* What is needed
Please copy the listing that follows exactly, leaving out any pictures.

"""

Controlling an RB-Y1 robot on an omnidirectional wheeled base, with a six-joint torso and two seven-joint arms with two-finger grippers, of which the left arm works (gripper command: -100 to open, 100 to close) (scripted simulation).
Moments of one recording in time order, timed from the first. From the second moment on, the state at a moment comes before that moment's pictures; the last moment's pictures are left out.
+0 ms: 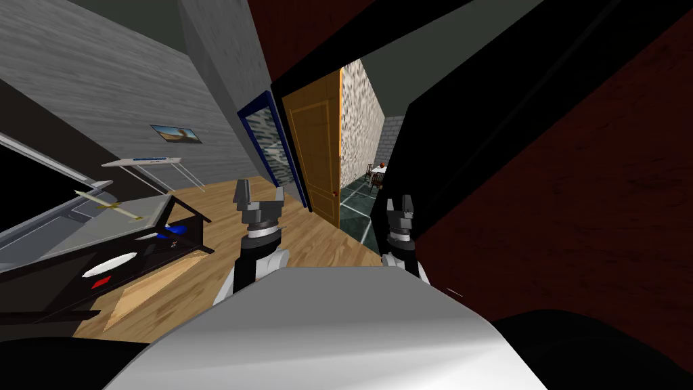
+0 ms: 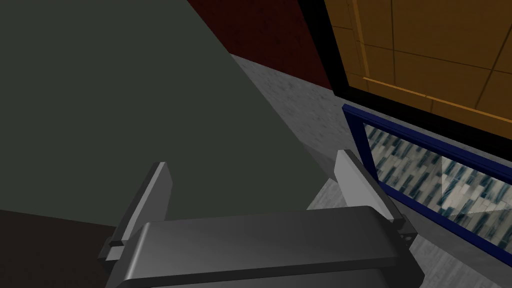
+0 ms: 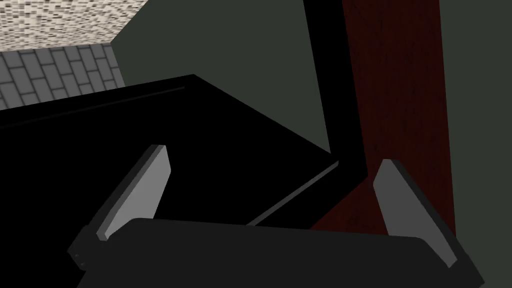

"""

* Problem solution
Controlling an RB-Y1 robot on an omnidirectional wheeled base, with a six-joint torso and two seven-joint arms with two-finger grippers, of which the left arm works (gripper command: -100 to open, 100 to close) (scripted simulation).
Moments of one recording in time order, timed from the first. From the second moment on, the state at a moment comes before that moment's pictures; the last moment's pictures are left out.
+0 ms: 
+0 ms: 
+0 ms: 

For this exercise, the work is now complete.